TASK. Each line from the one with "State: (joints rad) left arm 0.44" through the last line below must be written out exactly. Do not copy pictures.

----------

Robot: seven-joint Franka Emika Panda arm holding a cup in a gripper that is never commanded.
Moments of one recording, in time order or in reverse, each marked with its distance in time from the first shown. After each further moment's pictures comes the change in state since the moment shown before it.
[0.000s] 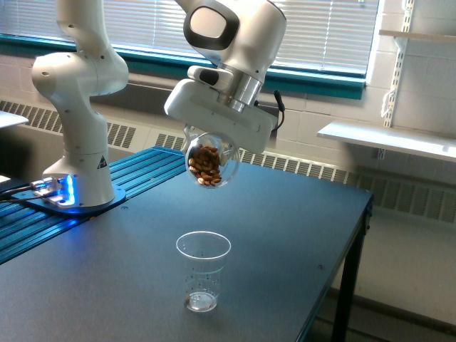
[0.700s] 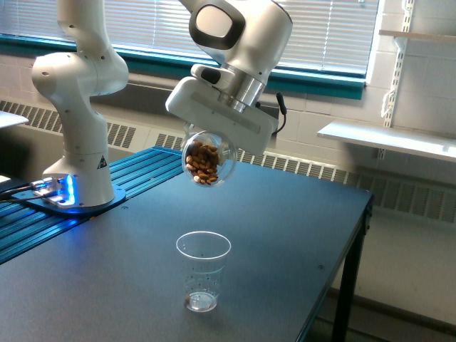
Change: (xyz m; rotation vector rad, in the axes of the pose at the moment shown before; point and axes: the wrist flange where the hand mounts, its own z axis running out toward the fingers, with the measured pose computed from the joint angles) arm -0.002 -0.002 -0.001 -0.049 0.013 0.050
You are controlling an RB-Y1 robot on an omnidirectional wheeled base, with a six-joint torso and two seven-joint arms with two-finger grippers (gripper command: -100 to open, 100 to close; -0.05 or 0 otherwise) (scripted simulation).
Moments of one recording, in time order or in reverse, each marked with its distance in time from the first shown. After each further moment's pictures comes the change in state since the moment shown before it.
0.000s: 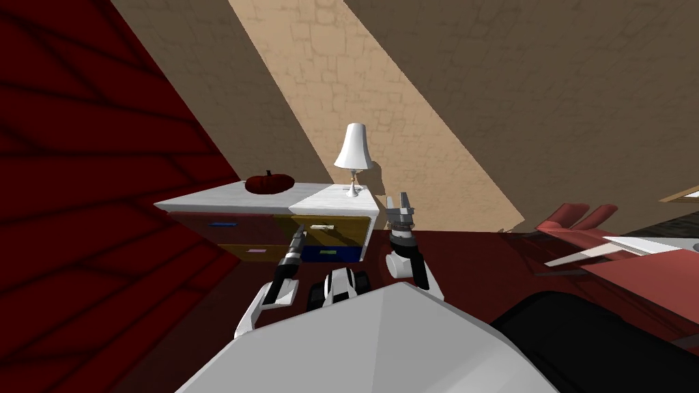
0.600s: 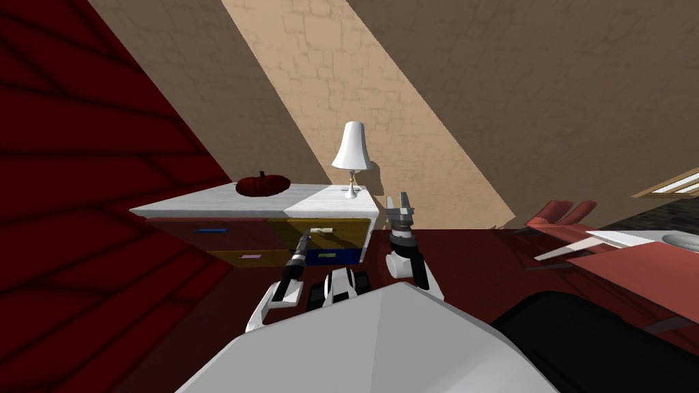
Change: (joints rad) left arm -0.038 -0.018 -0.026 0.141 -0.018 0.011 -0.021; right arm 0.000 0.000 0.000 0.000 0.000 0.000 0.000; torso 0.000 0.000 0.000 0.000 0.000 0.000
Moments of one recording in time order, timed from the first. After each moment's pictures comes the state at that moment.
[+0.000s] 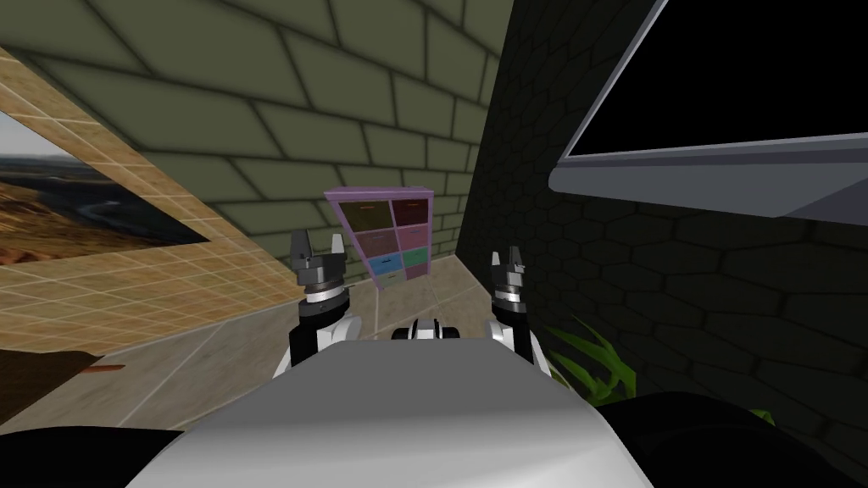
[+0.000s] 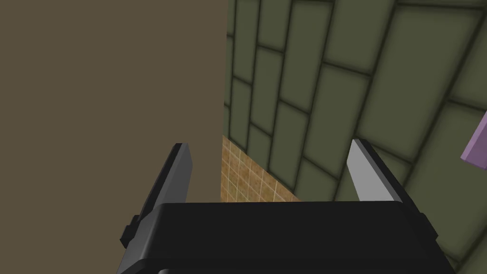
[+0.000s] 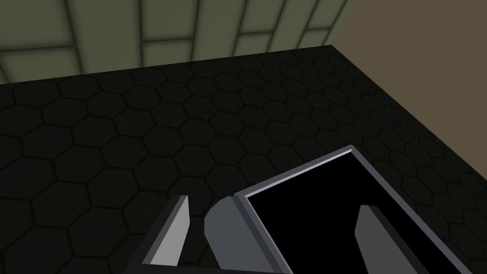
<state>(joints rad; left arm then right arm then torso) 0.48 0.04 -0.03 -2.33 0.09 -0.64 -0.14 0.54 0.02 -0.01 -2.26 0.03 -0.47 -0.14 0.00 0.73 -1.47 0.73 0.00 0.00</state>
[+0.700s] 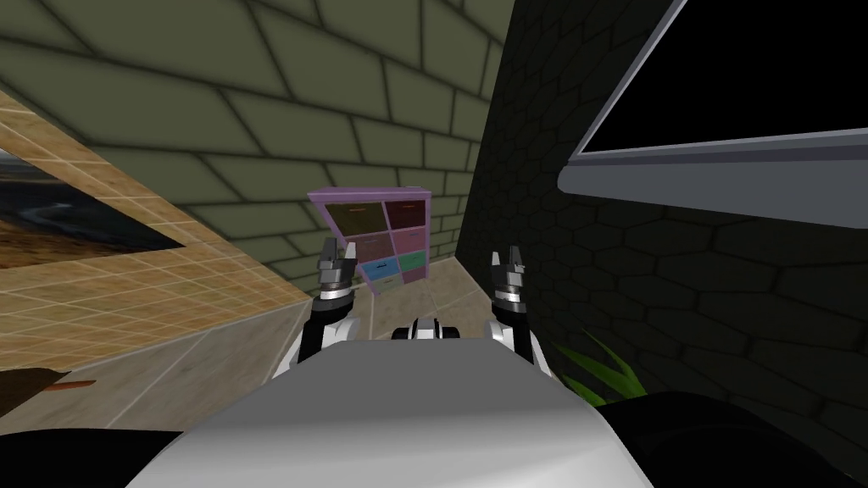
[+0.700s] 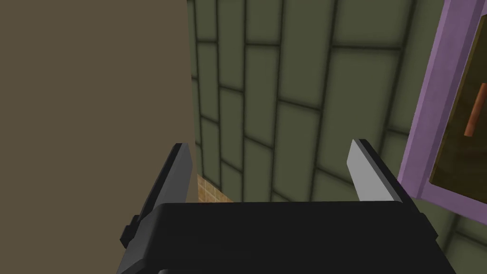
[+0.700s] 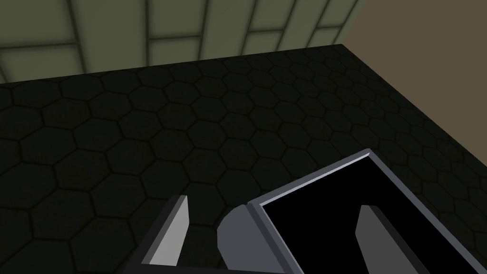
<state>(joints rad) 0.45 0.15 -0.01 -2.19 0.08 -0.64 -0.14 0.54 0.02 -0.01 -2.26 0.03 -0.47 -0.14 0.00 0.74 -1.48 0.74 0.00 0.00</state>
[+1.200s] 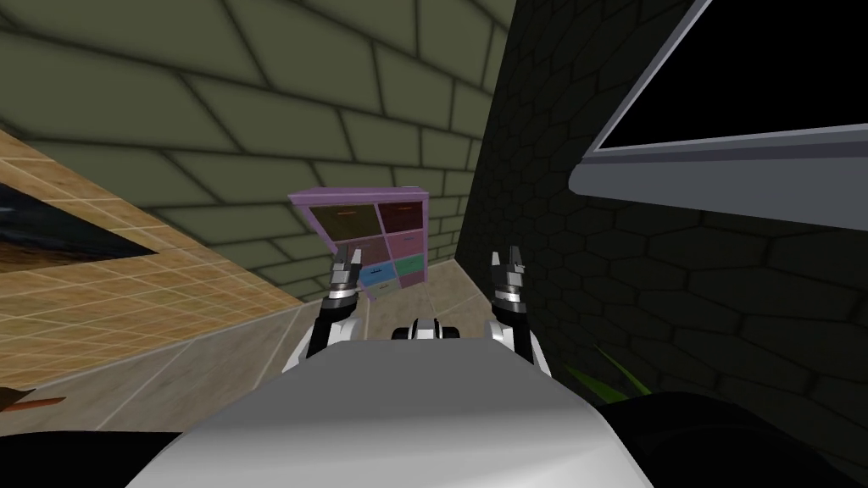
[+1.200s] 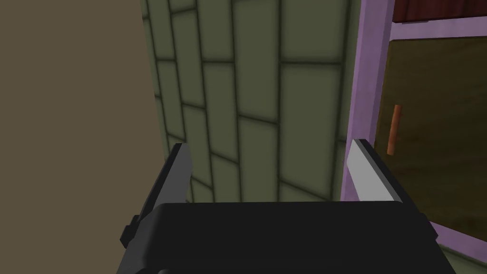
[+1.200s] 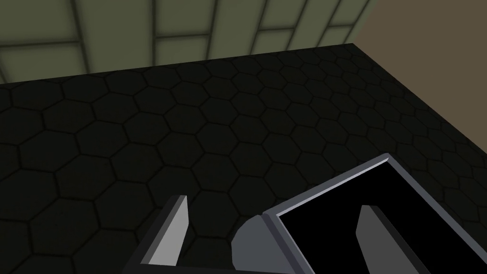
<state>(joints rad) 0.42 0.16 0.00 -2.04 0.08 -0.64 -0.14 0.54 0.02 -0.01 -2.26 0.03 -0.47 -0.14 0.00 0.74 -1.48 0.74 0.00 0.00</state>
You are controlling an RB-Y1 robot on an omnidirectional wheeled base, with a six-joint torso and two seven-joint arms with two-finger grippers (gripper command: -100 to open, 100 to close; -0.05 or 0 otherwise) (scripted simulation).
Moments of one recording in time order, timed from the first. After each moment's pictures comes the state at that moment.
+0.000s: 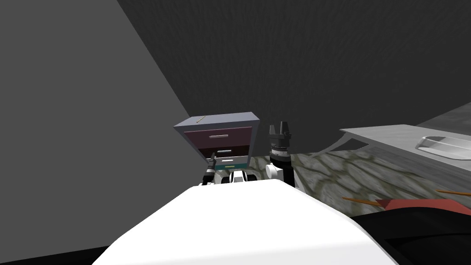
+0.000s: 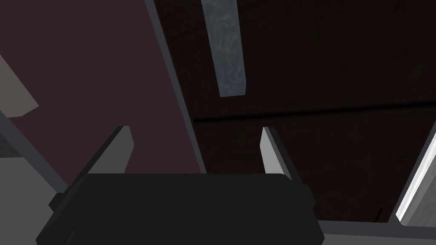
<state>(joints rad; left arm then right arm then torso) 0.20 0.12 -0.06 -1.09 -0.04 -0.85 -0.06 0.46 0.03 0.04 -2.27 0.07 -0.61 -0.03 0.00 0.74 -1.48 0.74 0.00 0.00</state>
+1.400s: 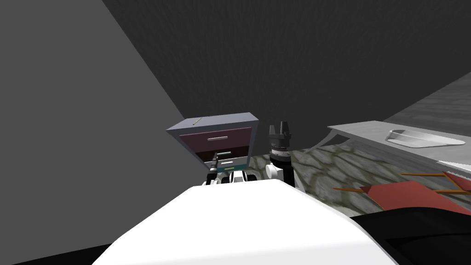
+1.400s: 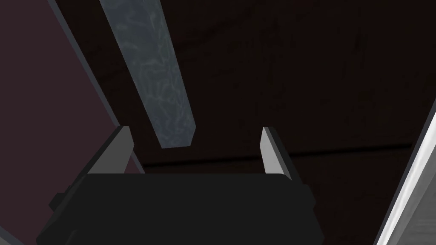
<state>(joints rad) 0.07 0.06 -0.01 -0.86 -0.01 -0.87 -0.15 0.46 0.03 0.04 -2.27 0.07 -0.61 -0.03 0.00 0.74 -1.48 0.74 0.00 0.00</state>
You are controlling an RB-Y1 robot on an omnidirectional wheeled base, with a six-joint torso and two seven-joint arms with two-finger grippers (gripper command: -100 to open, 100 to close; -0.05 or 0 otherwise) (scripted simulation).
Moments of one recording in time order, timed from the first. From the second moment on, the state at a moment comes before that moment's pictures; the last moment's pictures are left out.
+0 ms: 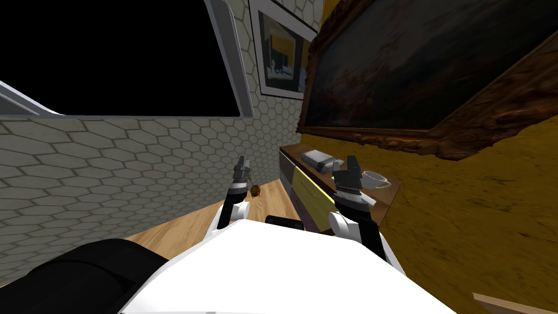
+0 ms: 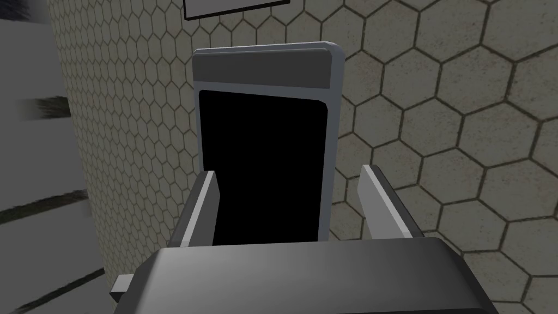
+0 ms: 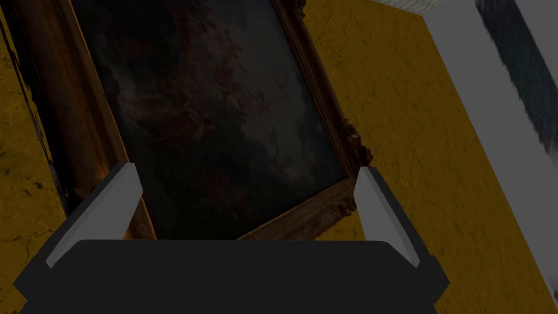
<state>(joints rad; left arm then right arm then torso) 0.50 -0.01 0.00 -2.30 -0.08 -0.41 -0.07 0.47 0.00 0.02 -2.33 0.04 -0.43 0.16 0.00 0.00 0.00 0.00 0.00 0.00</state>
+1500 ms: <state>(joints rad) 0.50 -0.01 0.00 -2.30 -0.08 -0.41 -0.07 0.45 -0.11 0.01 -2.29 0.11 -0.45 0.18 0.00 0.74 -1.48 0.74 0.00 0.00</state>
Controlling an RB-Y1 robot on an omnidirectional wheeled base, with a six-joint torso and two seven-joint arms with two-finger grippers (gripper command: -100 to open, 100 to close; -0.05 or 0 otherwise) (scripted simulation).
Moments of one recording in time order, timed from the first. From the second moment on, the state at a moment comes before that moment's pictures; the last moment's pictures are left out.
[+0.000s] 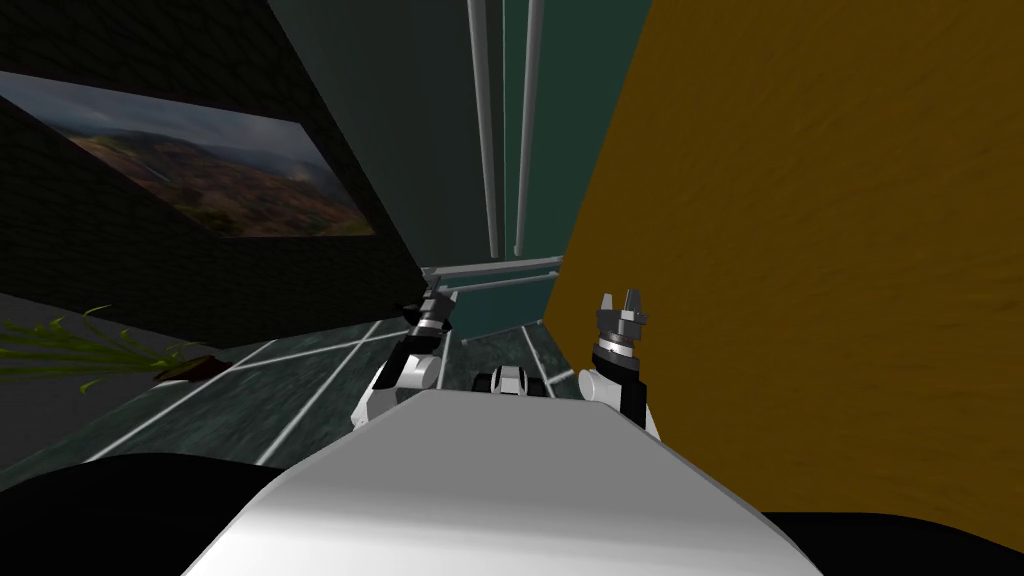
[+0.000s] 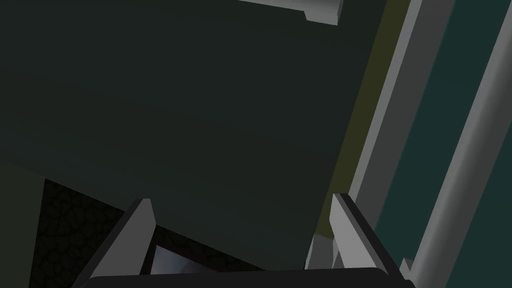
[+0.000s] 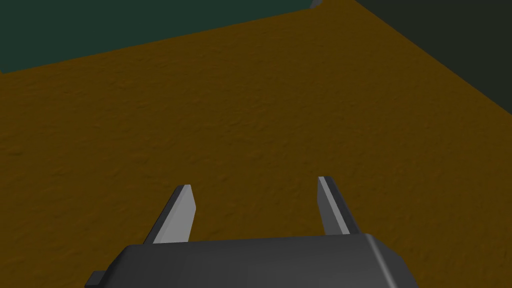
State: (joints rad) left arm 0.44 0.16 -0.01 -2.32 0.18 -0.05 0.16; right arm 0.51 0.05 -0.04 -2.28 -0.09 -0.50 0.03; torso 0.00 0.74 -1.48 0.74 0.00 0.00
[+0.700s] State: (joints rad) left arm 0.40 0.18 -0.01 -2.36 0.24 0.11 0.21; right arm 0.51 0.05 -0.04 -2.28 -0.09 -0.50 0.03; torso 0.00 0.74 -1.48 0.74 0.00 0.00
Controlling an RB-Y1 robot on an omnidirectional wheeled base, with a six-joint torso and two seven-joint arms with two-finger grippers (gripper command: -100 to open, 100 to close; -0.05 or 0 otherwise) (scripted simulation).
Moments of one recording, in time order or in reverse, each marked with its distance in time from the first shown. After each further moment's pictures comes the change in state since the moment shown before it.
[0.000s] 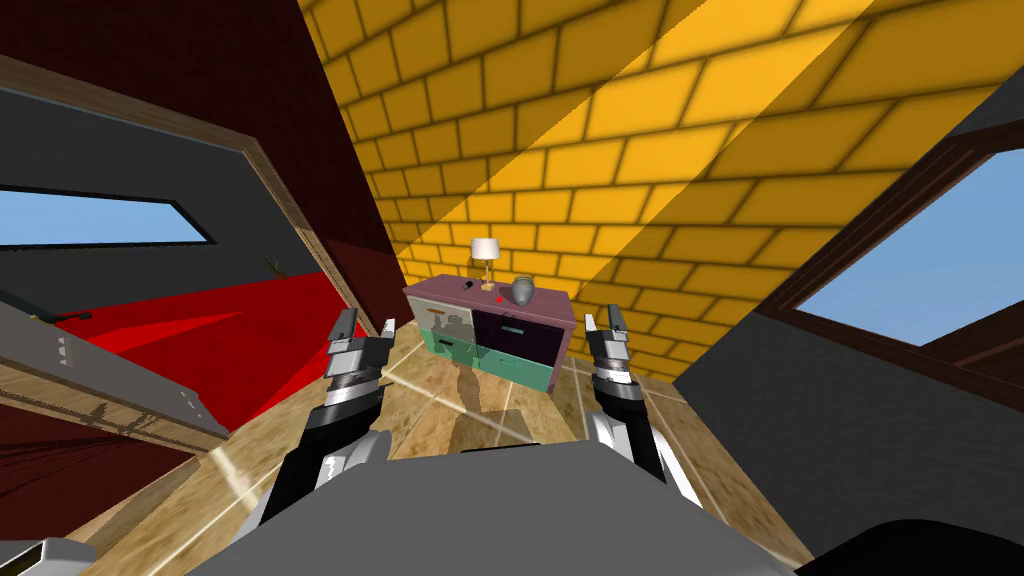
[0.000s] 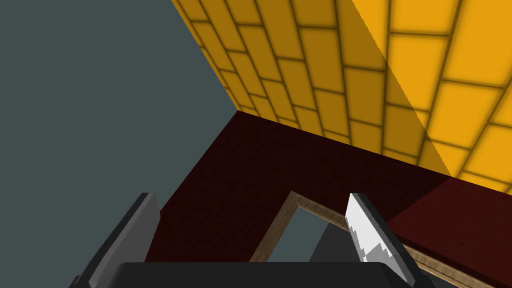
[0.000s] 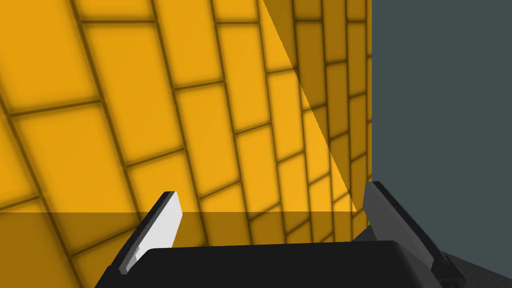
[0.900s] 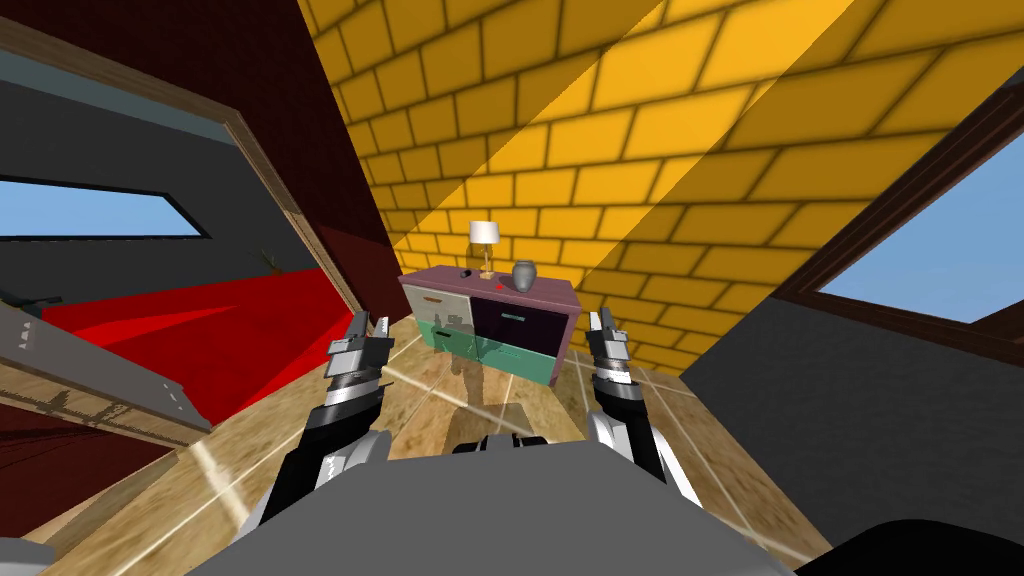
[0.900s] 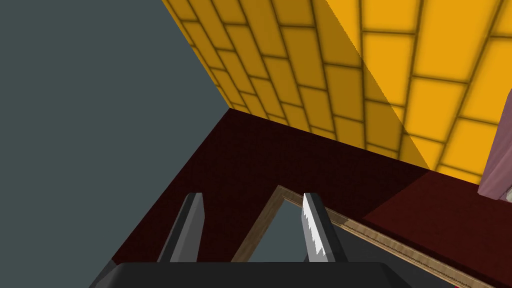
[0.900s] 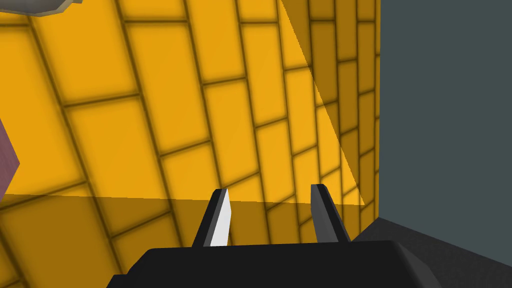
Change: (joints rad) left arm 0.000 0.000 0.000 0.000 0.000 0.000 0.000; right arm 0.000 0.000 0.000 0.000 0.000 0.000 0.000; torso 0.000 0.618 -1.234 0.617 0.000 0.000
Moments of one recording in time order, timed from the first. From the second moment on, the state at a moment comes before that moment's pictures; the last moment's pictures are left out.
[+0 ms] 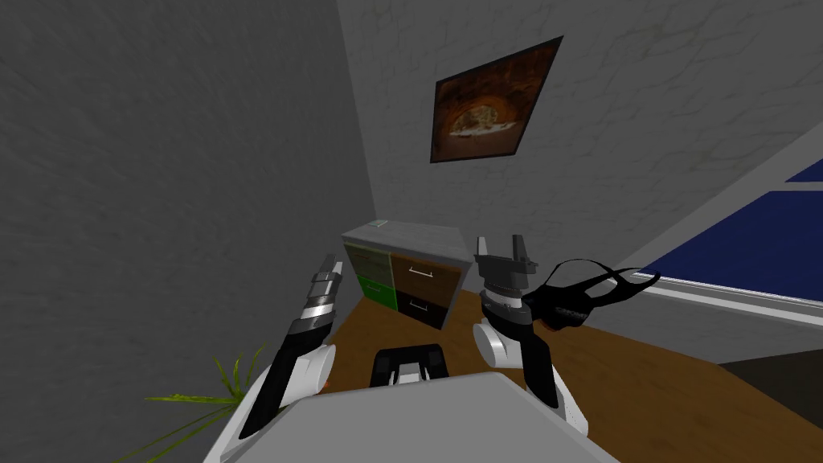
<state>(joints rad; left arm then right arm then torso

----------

ANSWER FOR THIS EXERCISE.
State: (joints rad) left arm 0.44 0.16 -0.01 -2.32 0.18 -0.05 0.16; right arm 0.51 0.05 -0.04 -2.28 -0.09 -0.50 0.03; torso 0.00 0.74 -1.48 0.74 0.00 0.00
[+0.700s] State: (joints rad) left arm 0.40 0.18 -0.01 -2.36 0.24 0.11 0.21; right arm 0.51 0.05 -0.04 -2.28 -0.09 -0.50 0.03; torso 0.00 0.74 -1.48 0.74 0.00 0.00
Controlling an RB-Y1 robot on an omnidirectional wheeled base, with a six-joint torso and two seven-joint arms with two-finger grippers (gripper command: -100 to open, 100 to close; -0.05 or 0 otherwise) (scripted simulation).
Moments of one recording, in time order or in reverse, each marked with its distance in time from the first shown. After each further moment's pictures comes the change in state since the moment shown before it.
[0.000s] 
[0.000s] 
[0.000s] 
[0.900s] 
[0.900s] 
[0.900s] 
Change: (joints rad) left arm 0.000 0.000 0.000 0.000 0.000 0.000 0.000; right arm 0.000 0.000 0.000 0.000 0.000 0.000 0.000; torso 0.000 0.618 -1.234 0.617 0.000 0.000
Moments of one recording in time order, timed from the first. From the second moment on, the state at a moment comes before that moment's pictures; the last moment's pictures are left out.
[+0 ms] 
<state>(joints rad; left arm then right arm then torso

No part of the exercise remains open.